Say you invited others. The first thing you need to do is to make sure that you have a good understanding of what you are doing and how you are doing it.

And also others to thank you. I'm not sure if I'm going to be able to do that.

Then you did not eat ah. I'm not sure if I'm going to be able to do that.

You have to return the favor and be grateful.

It's a good thing that you're not a big fan of this.

----------------- Otherwise you are heartless. Unethical.

Unpatriotic. What kind of logic is this? The logic of robbers The logic of filial piety.

That's the logic. The logic of patriotism is the same logic.

------------------ I forced to buy you a meal. Then I forced you to appreciate me.

Repay me. Buy me dinner back.

If you don't.

If you don't do it, I'm going to ask you to spit out what you've eaten.

Do you think I'm being a hooligan? This is what belongs to what behavior parents have grace theory. It is also this logic.

Forcing someone to accept a gift that cannot be given up. And then insisting that they are being gracious to someone else.

Forcing someone to appreciate themselves. Forcing someone to repay themselves.

What kind of behavior is that? ------------------------------ What is being gracious? My parents are good to me? So being gracious to me? Then I am good to my parents. Then I'm gracious too. -------------------------- A question a child could reflect on.

---------------- Oh. I've been good to my parents. I'm not so bad to my parents.

I'm not sure if I'm a good parent, but I'm not a bad parent, either.

What's so bad about it?

---------------- I didn't ask for anything from my parents.

So.

This is the first time I've ever seen a woman in the world with a baby.

However, they are always asking for something.
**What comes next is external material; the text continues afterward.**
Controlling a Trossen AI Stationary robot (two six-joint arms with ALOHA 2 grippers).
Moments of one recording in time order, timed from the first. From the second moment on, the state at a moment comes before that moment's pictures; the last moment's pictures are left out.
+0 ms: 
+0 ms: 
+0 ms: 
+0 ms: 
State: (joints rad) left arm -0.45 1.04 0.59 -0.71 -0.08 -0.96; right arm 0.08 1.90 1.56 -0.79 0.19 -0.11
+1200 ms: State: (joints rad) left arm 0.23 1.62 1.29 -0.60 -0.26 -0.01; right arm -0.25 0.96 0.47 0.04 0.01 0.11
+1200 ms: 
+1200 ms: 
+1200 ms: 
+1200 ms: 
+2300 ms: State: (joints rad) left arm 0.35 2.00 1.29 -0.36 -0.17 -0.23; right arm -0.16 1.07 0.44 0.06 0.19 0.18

They're the ones who are always asking me for something.

So I fulfill them.

They are the only ones who have done me any favors.

--------------------- I was asked to do well in my studies.
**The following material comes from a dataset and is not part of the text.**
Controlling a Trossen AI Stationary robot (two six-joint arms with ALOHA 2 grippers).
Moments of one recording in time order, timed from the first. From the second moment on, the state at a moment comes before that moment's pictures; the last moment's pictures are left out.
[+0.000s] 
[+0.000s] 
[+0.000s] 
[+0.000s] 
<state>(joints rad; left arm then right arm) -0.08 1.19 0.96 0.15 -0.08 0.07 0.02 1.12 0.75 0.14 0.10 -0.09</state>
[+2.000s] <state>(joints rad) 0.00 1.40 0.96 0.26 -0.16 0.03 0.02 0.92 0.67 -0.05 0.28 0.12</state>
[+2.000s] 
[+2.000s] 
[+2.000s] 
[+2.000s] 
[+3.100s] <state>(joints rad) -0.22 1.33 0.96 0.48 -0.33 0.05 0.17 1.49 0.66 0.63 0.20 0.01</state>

They are the first to be able to do so.

I'm not sure if you're going to be able to do this, but I'm sure you'll be able to.

This is the first time I've ever seen a woman in the world.

And also to rant and rave.

This is a very good idea.

Land. I was scolded.

And then you have to satisfy your parents. It's just like a mountain of kindness.

Only parents can scold me. I can't scold my parents.

I am one of the few good people in the world. Buddha.

Buddha. ---------------- Parents scolding.

Beatings. Enslaving and using me.

Instead, they said they were kind to me. Said they raised me.

What kind of logic is this? This is *** naked fraud. Intimidation.

Like a slave owner. That's what they do to their slaves.

Ranting. Beating.

Slavery used me. And then they say they are kind to me.

Said they raised me. ------------------ This is not what parents do to their children, is it? This is what a slave owner does to his slaves, right? ---------------- Ranting.

Beat up.

The parents of a child are not the parents of a child.

He wants me to repay him. Loan shark? This is a landlord.

A slave owner. Usury, right? So.

Parental favor theory. Slaveowners were kind to their slaves? I see. ---------------- Oh.

You're being nice to me.

You're being kind to me.

Then I am good to you.

I'm not sure if you're a good person or a good person.

Then it's even three. The first thing you need to do is to get your hands on a new one, and you'll be able to do that. ---------------- buy and sell.

And then said forced justified.

And then you can say that it's justified.

That's it. You don't appreciate it.

No return. You don't give back. You don't overpay.

It's ***. It's just heartless.

So-called filial piety. I don't owe my parents anything.

Parents should raise me. I don't owe it to them.

I don't blame my parents.

The first thing you need to do is to get your hands dirty.